*THE TASK*. Starting at the first line of the data below, repeat each line word for word up to and including the line with "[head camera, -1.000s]".

########

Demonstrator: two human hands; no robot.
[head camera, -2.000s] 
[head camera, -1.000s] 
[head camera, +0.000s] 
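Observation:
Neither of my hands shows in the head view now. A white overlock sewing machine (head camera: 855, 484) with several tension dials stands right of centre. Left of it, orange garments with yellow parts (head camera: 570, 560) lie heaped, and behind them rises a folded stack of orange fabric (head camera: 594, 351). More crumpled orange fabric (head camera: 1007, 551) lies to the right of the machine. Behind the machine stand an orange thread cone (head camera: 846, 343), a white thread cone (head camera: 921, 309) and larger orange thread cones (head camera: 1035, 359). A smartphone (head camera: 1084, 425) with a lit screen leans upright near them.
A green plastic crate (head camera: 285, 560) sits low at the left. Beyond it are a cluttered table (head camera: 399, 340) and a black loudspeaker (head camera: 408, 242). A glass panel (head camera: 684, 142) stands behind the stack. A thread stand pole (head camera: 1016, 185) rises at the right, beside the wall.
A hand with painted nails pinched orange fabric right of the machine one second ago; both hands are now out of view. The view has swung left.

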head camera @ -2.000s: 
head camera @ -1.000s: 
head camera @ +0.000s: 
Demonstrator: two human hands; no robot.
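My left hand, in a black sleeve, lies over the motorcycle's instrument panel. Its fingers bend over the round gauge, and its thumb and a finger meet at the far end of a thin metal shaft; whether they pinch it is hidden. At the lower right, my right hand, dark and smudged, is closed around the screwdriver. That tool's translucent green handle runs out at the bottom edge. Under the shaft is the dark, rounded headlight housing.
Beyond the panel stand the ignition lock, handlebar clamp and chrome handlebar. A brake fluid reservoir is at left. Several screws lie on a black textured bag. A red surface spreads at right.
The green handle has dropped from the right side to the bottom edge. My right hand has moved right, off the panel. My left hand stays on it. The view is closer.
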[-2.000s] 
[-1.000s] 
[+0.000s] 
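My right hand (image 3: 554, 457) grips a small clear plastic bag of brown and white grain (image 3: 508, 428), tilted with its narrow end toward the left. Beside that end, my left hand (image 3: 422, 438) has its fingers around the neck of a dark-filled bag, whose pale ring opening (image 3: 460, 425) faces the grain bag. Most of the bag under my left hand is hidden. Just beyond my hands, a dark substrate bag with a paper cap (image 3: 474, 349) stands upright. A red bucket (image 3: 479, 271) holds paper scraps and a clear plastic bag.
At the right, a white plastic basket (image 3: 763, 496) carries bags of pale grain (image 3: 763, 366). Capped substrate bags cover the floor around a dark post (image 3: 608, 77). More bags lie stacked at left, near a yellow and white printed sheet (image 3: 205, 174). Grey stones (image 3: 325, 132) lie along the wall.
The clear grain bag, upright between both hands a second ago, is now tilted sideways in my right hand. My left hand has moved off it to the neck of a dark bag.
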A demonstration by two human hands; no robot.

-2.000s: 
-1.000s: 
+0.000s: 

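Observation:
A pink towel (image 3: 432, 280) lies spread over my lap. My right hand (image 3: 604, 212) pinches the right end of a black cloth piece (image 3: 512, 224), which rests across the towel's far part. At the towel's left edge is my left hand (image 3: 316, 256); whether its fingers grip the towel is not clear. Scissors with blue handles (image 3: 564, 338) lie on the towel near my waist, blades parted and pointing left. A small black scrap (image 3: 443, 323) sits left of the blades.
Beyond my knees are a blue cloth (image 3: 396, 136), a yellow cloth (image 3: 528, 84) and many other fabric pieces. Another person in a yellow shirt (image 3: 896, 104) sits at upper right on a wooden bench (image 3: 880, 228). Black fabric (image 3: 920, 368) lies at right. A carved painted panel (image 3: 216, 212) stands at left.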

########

*ANSWER TO THIS EXERCISE*.
Demonstrator: two human hands; no robot.
[head camera, -2.000s] 
[head camera, -1.000s] 

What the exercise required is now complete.